For clarity, we set off these Boolean operators from their operands with spaces. So, for example, NEAFqKTXrNq might be translated into not ((false or q) iff (true and (r xor not q))).

(a) Write a set of test cases for the translator -- Boolean expressions in prefix notation and their infix equivalents.

(b) Convert the prefix grammar shown above into a syntax-directed translation scheme by adding actions to it.

(c) Adapt the translation scheme, if necessary, to facilitate parsing.

(d) Write the C fragments for a syntax-directed predictive parser for the prefix grammar.
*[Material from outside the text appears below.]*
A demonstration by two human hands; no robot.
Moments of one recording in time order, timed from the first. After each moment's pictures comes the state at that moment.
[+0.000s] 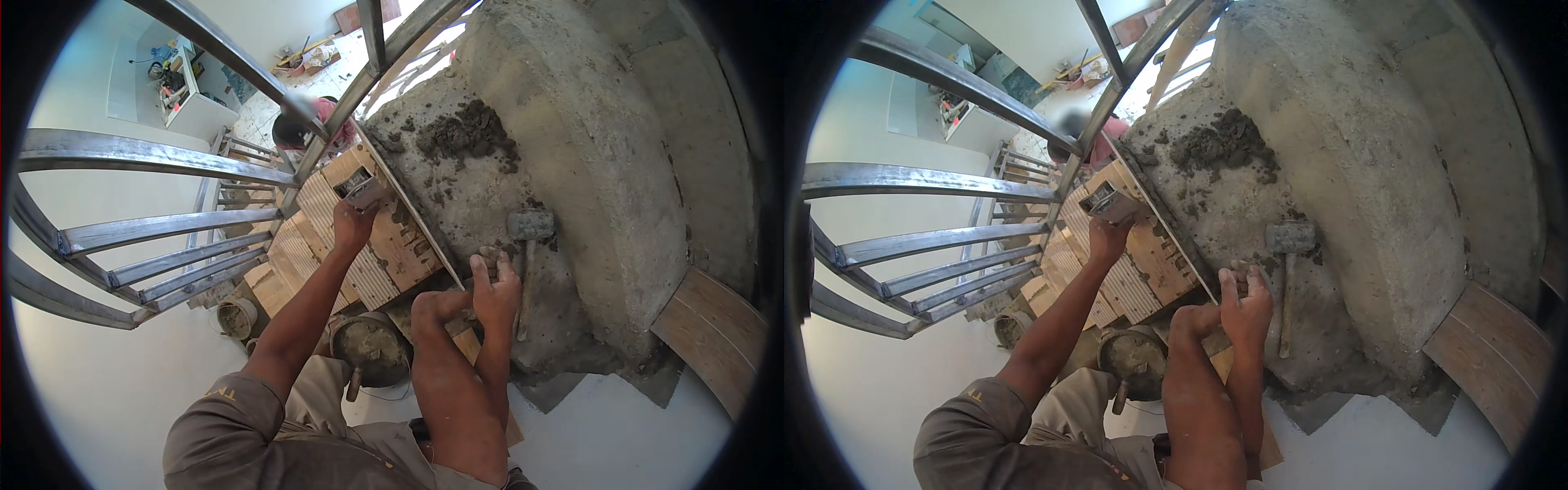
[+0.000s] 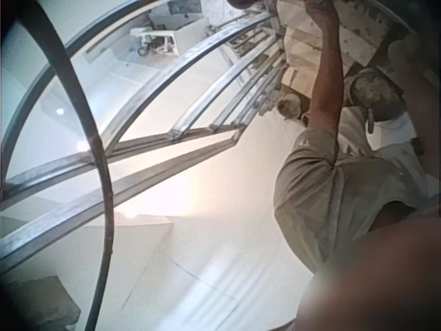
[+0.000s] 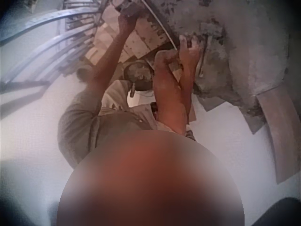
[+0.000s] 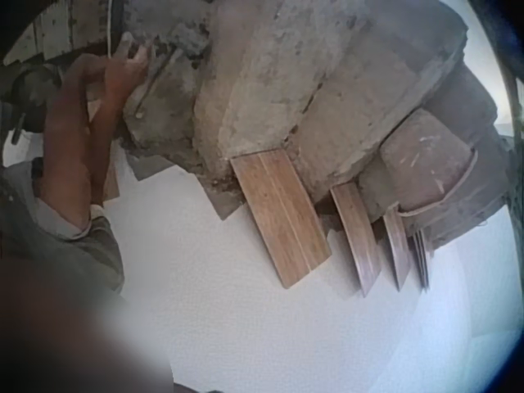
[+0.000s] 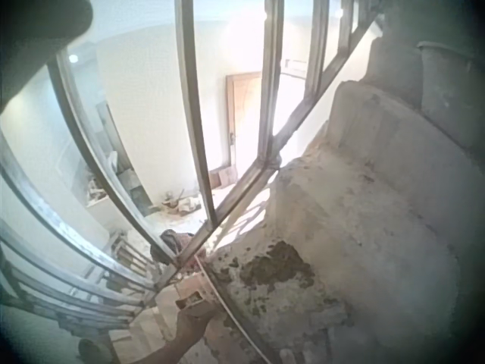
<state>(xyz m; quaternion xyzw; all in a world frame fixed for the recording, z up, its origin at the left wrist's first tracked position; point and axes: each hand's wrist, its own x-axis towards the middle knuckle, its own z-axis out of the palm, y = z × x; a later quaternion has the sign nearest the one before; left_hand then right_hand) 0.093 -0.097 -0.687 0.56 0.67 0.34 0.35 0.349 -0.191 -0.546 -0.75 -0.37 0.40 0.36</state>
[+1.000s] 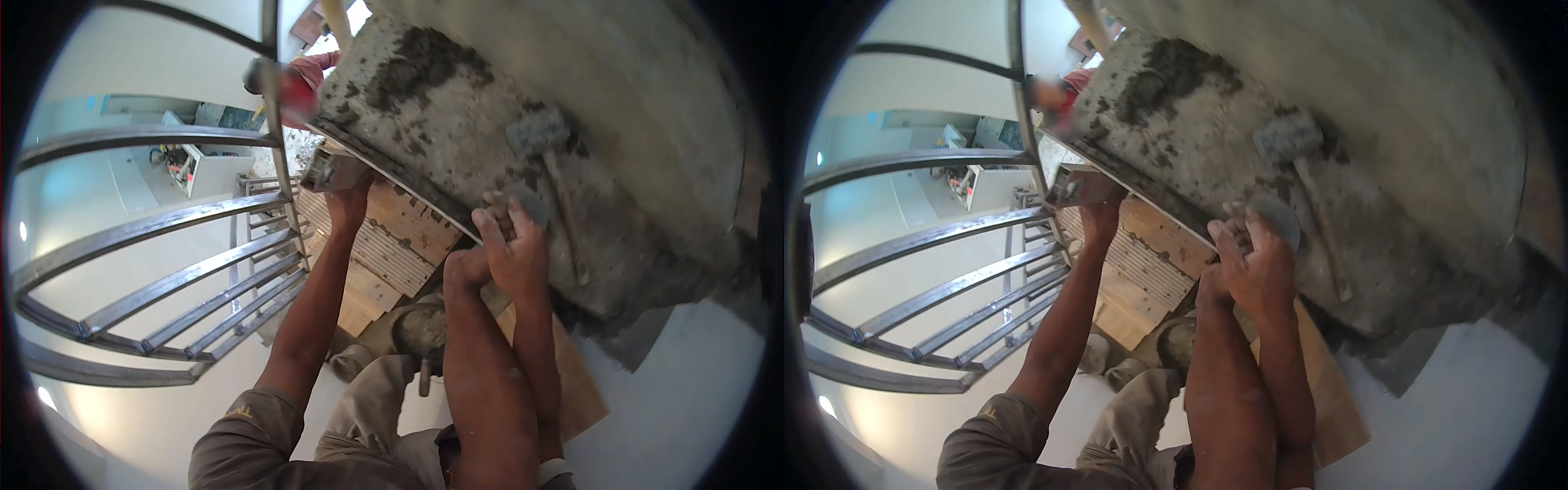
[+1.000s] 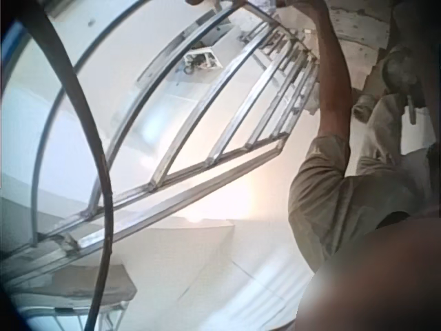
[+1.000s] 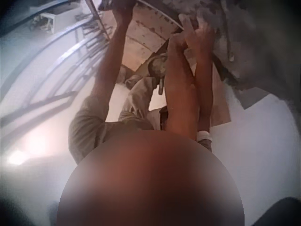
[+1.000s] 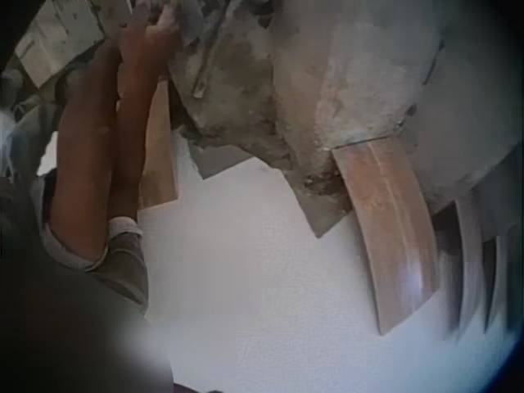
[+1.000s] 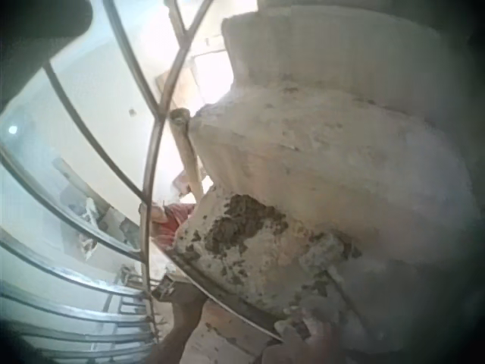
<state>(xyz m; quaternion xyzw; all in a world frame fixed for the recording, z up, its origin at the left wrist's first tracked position) 0.112 -0.078 -0.684 0.69 0.56 0.28 0.35 0.355 -0.220 -0.579 -0.73 -0.34 0.40 0.45</state>
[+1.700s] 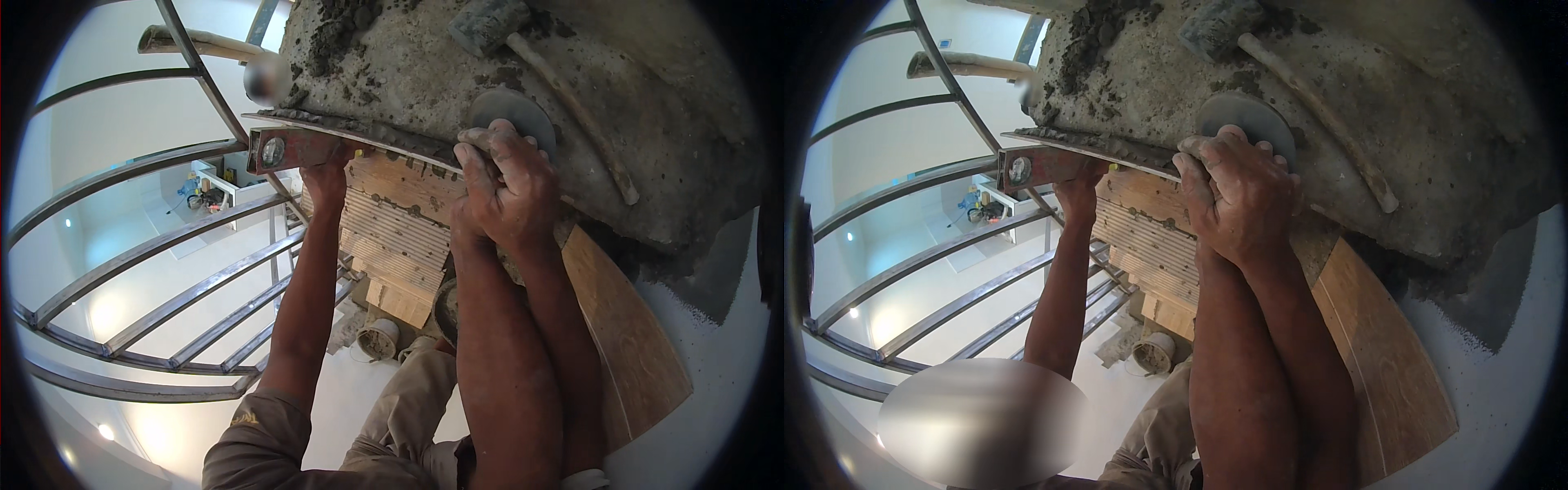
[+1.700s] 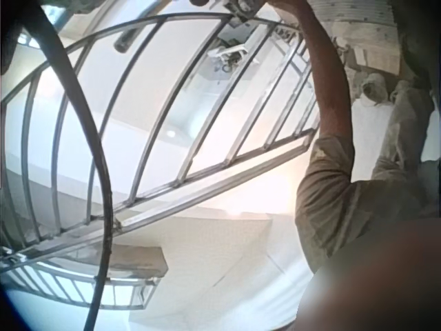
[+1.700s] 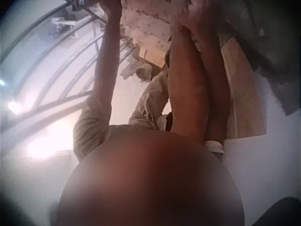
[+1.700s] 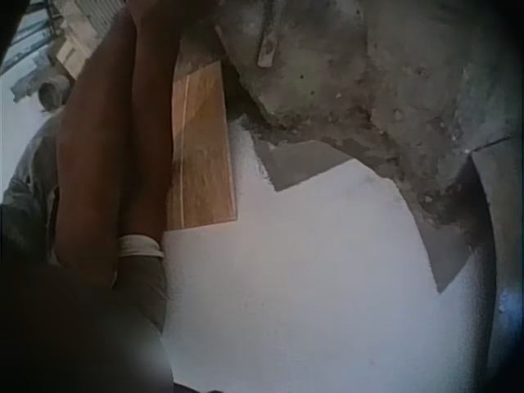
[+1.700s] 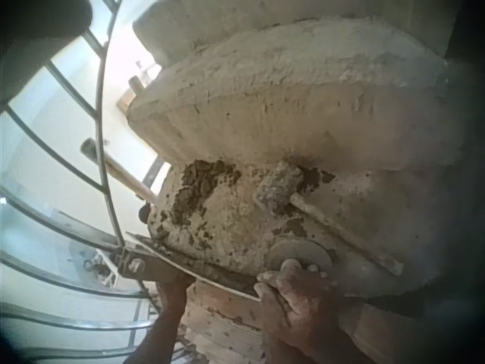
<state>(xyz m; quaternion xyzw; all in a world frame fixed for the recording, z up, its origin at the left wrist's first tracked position) 0.100 -0.073 -0.714 0.65 0.57 0.30 0.40 0.343 -0.255 -0.637 -0.70 -0.46 0.09 0.54</state>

(e) Write, in C, and test a syntax-directed translator that converts an expression of that grammar into an equivalent expression of the infix grammar. Document any simplifications or optimizations that you make in the parser fragments (as the authors do in section 2.5.4 of the textbook), briefly explaining how they preserve the intended results of translation. Provide a user interface that reads Boolean expressions in prefix form from standard input, one per line, and outputs the translations, one per line, to standard output, stopping at end of file or when a syntactically incorrect input is encountered. You may assume that no input line will contain more than 1023 characters.

Part (e) is more difficult if the translation algorithm is forbidden to introduce parentheses that are theoretically superfluous (such as the parentheses around ``false or q'' and those around "true and (r xor not q)" in the example above). For purposes of this exercise, a program need not constrain the translation in this way in order to receive full credit.
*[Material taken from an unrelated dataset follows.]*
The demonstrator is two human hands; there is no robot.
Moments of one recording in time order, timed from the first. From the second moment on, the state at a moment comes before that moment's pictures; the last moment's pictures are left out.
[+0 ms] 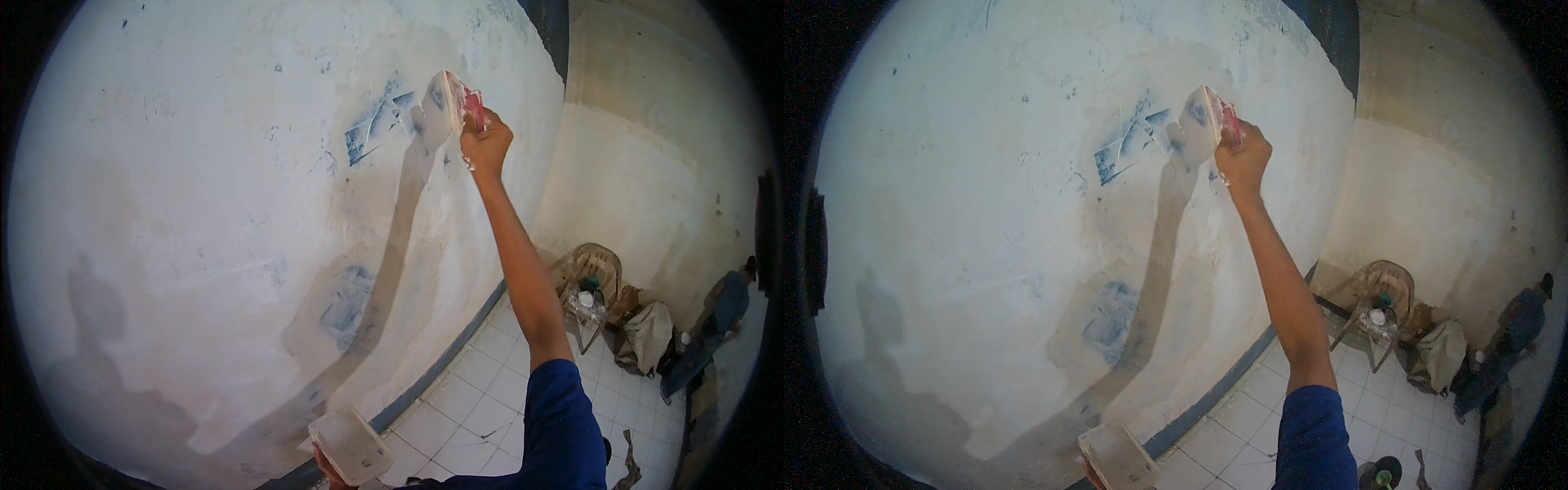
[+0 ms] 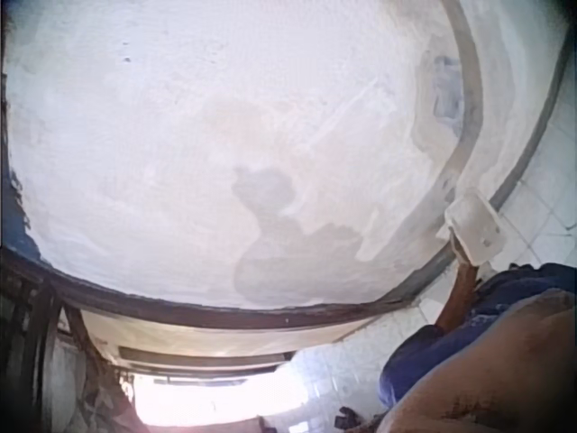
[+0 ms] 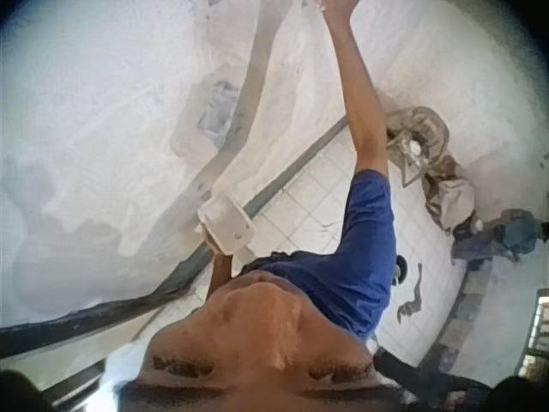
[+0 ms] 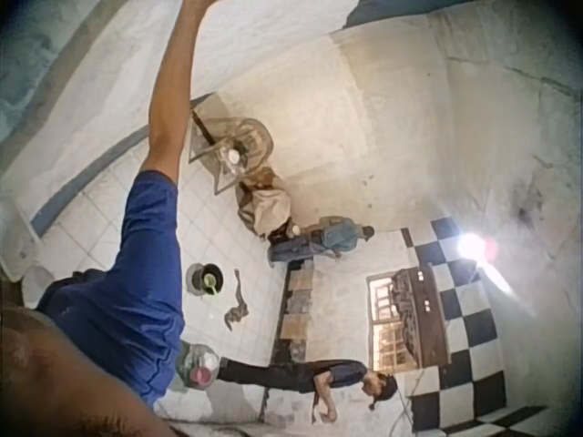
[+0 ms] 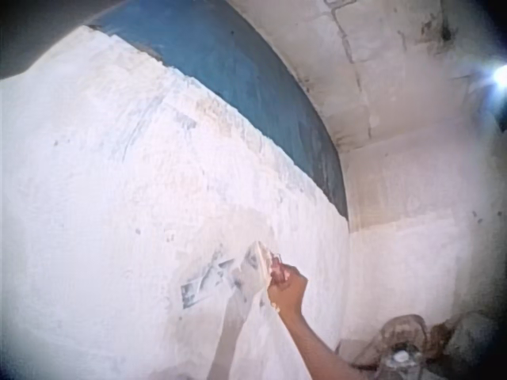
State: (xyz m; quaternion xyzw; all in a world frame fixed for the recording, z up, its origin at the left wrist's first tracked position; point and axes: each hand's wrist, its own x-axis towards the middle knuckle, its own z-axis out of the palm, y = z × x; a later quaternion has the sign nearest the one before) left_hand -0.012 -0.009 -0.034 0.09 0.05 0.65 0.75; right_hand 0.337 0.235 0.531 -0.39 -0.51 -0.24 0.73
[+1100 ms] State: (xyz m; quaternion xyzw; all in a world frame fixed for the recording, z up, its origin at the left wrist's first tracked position) left_hand 0.001 -0.040 -0.013 0.07 0.14 0.68 0.72; right_hand 0.293 0.226 0.521 -0.34 -0.54 -0.31 0.71
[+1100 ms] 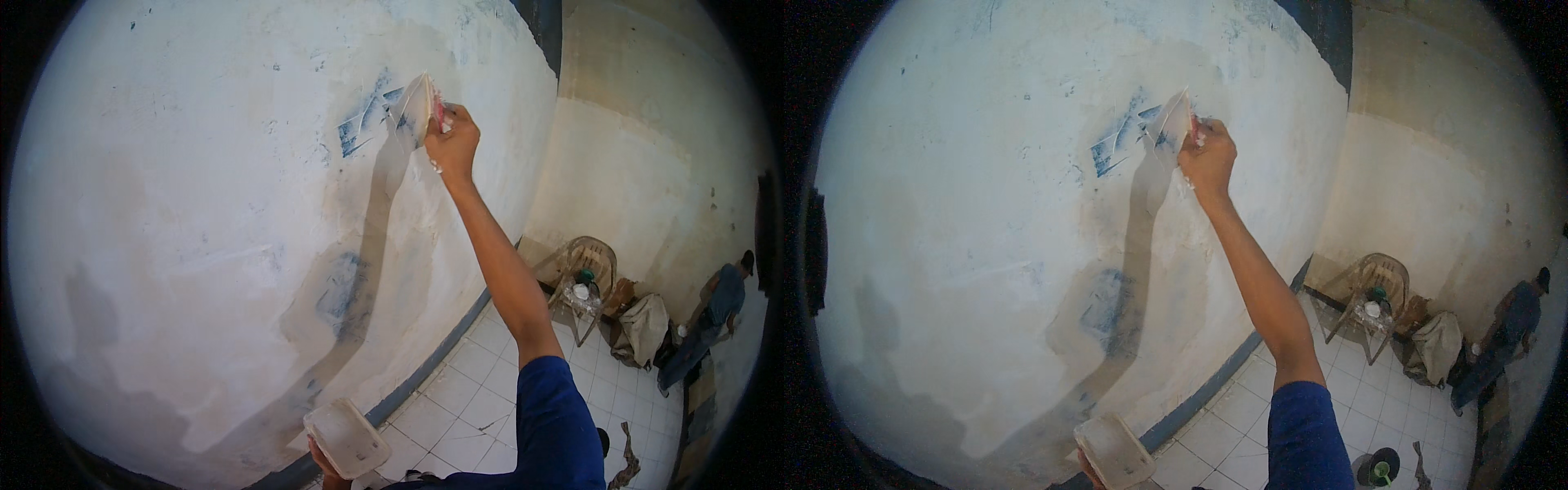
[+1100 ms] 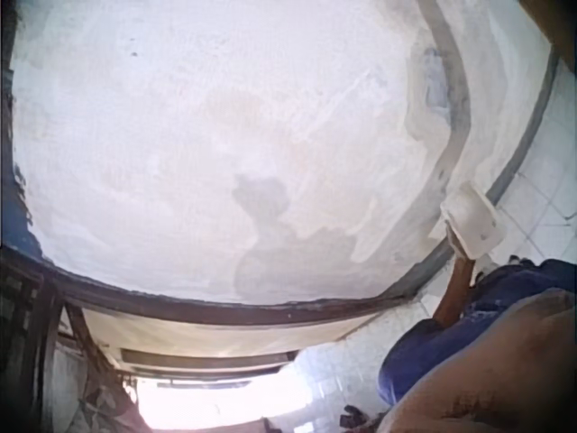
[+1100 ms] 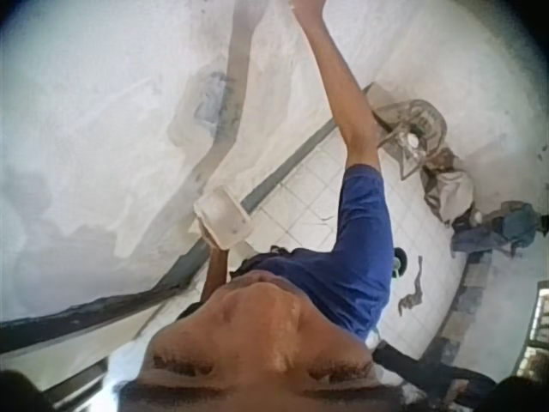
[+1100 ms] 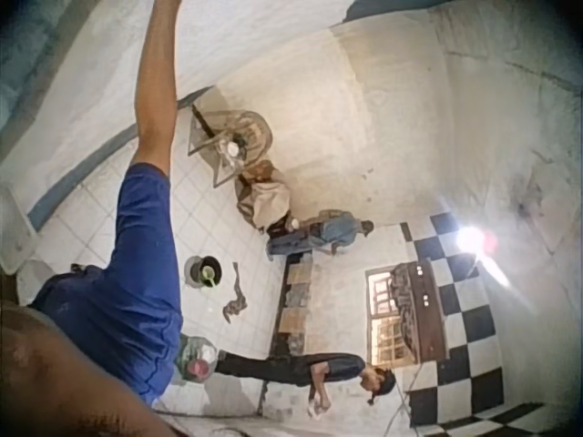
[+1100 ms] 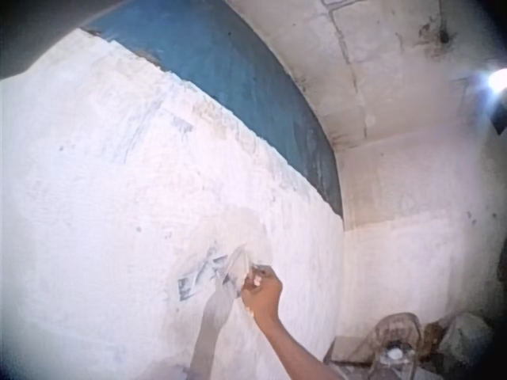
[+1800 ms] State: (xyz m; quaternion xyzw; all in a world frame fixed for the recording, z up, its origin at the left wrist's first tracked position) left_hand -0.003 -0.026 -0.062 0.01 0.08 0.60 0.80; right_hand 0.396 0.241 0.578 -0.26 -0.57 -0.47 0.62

Please submit a tarball containing (1) a text file containing your syntax-directed translation scheme, with notes about any adaptations that you made in order to simplify parsing; (2) the C program implementing your translator, which may consist of several files; and (3) an input file containing the test cases you devised in part (a), and an output file containing the corresponding translations. E-mail it to me as an attachment to a message with the subject line "[CSC 362] Exercise 2".

Exercise 1

The header file /home/stone/courses/compilers/code/lists.h supplies a data structure for singly-linked lists and defines an interface to it, supporting a vaguely Scheme-like set of primitive operations. The exercise is to document, write, and test an efficient implementation of this interface, in a file named lists.c. You can use the standard C99 libraries, but no others, and you (or your team) must write all the code; you may not copy or adapt it from other sources.

You should submit your lists.c file and any supporting files that you'd like me to see or use in evaluating your implementation, such as a test program that checks that your implementation is correct. Send an e-mail to stone@cs.grinnell.edu with the subject line "[CSC 362] Exercise 1" and attach your file(s) to it; if there are three or more such files, however, create a tarball (an archive file in .tar or .tgz format) or a ZIP archive file and attach that instead.

The exercises in this course are adapted to a programming style in which you write documentation first and revise it as needed after each change to the code, and in which you create test cases for each function before coding it. You are not required to adopt this style, but it's likely that I'll bear down on any errors in your code that appear to have resulted from unwisely rejecting it.